What do I need to do to deploy this?

Admins can enable this modern authentication via Jamf Pro by:

1. Deploying Company Portal via policy or Jamf App Catalog

2. Configuring Platform SSO — your authentication method will vary based on your environment, though the Secure Enclave key is recommended on 1:1 machines

3. Checking PSSO registration status

The entire process is Mobile Device Management (MDM) agnostic, with Jamf Pro acting as the delivery vehicle for the necessary components. This allows IT admins to leverage their existing Jamf Pro infrastructure for a critical security upgrade. The Company Portal application can be deployed using its standalone installer, which always provides the latest version, or through the Jamf App Catalog, offering better version reporting and control.

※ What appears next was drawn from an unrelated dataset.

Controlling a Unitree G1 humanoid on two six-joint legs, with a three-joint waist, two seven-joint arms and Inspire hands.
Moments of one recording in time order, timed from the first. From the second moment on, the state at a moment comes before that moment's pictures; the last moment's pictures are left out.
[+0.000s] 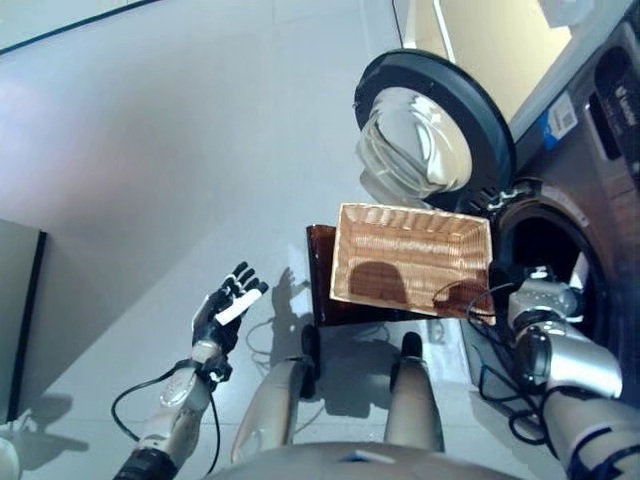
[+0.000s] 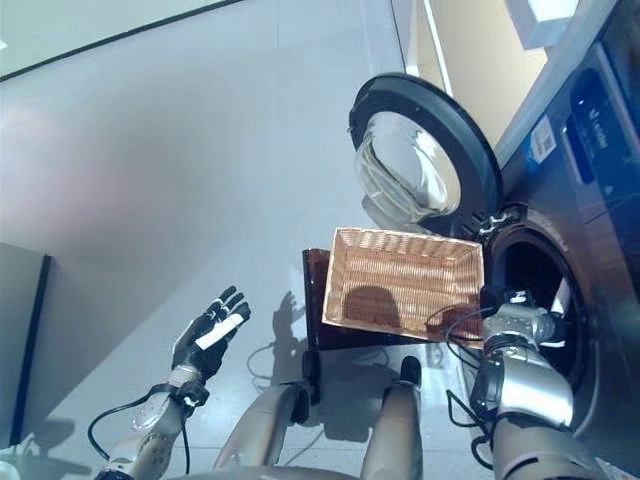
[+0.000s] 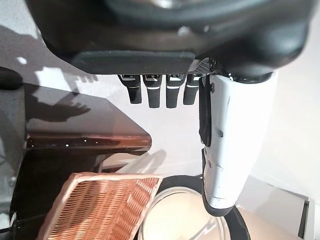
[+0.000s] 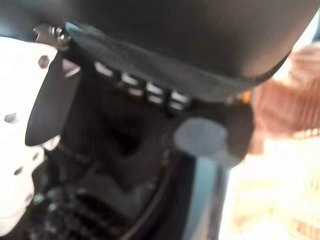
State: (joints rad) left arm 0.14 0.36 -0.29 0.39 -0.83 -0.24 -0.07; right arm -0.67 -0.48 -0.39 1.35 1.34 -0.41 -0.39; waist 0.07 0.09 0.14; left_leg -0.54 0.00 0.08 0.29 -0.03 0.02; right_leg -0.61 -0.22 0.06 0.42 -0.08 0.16
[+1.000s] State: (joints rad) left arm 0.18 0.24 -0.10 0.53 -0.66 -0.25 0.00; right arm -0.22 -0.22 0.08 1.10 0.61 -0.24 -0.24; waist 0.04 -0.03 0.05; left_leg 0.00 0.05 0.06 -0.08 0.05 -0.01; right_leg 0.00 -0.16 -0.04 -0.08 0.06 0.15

Once the Company Portal is in place, the second step is deploying the configuration profile containing the PSSO payload. This profile defines the specific settings, such as the authentication method. The Secure Enclave key method is widely recommended for most environments and is the method Microsoft's documentation advises. For organizations managing shared Mac devices, it is crucial to use shared device keys. This ensures that multiple users can sign in to the same machine and benefit from the hardware-backed identity. After these components are pushed to devices, the authentication process occurs directly between macOS and Microsoft Entra ID, simplifying enrollment and access.

How can I verify compliance status with Secure Enclave?

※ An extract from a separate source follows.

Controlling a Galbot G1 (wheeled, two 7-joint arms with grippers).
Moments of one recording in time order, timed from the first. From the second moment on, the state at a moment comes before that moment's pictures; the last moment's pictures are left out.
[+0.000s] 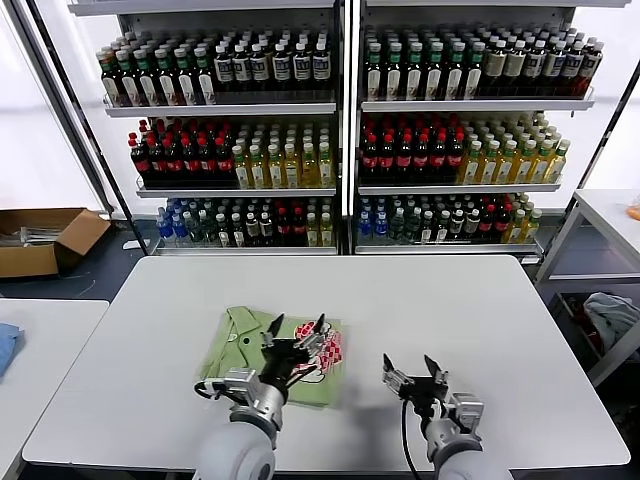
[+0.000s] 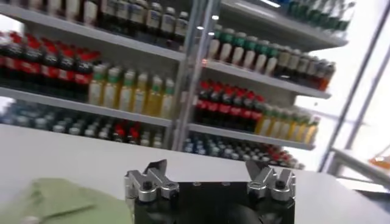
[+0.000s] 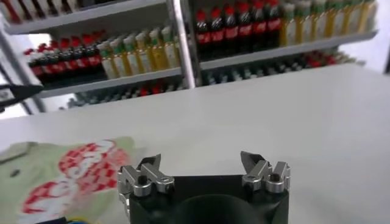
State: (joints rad) left arm 1.26 -1.43 -0.20 -2.05 -0.34 0.39 -0.25; right arm -1.38 1.30 0.31 2.12 0.53 -0.51 0.31
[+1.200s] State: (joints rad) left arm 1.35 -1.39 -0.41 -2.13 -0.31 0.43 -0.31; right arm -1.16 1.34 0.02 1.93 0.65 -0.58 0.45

A common concern among IT admins has been the visibility into the registration status of devices using Secure Enclave-based storage. Historically, this information was accessible via the login keychain, but with the move to Secure Enclave, direct access is no longer possible. To address this, Jamf is introducing a significant enhancement in the upcoming Jamf Pro 11.21.1 release: a new verb that will allow administrators to directly query the registration status for devices utilizing the Secure Enclave. This feature was a frequent request from the community, recognizing the need for clear visibility into a device's compliance and registration state for effective troubleshooting and auditing.

These attributes will enable administrators to immediately leverage this new capability, offering a reliable way to confirm that a device has successfully registered its hardware-backed identity and that its compliance state has been accurately reported to Microsoft Entra ID. This improved visibility ensures that IT teams can confidently manage Conditional Access policies and maintain a robust security posture across their macOS fleet.

Key takeaways

• The partnership between Jamf and Microsoft delivers a more secure and streamlined approach to macOS management and Conditional Access.

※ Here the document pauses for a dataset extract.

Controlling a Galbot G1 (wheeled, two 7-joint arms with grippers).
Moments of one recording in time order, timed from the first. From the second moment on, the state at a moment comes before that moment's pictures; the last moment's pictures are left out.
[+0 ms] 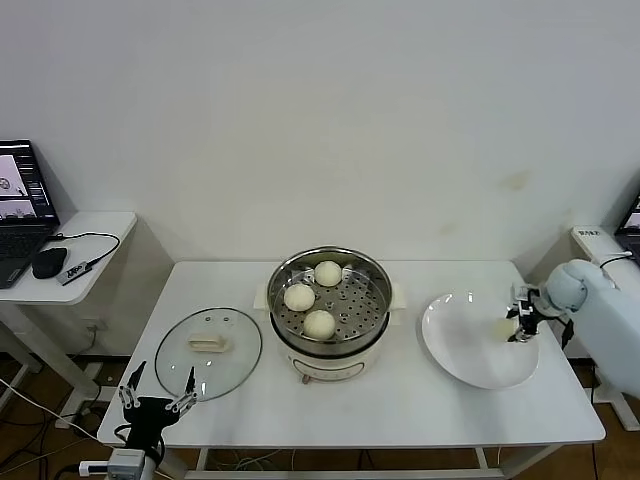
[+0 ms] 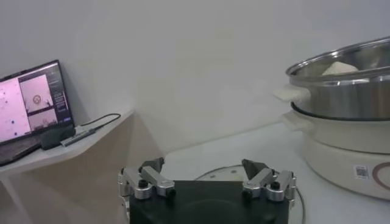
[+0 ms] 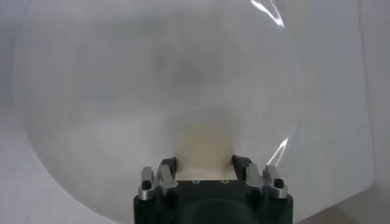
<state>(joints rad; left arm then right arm) 1.70 -1.31 -0.66 -2.09 0.00 0.09 -0.09 -0.16 0.70 -0.40 0.94 -0.34 -0.14 -1.07</state>
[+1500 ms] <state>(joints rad) 1.67 -1.32 -0.67 -2.08 0.02 0.07 -0.09 0.45 0.99 -1.13 1.37 0.50 -0.67 -0.73</state>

• By integrating Jamf Pro with Microsoft Entra ID and leveraging Platform SSO, organizations can achieve a true passwordless, zero-trust environment.

• This evolution enhances security by tying device identity to hardware via the Secure Enclave, simplifies the user experience by eliminating repetitive logins, and provides administrators with the flexible tools needed for modern deployment and management.

• These advancements are crucial for IT and Mac admins managing Apple devices in an enterprise setting.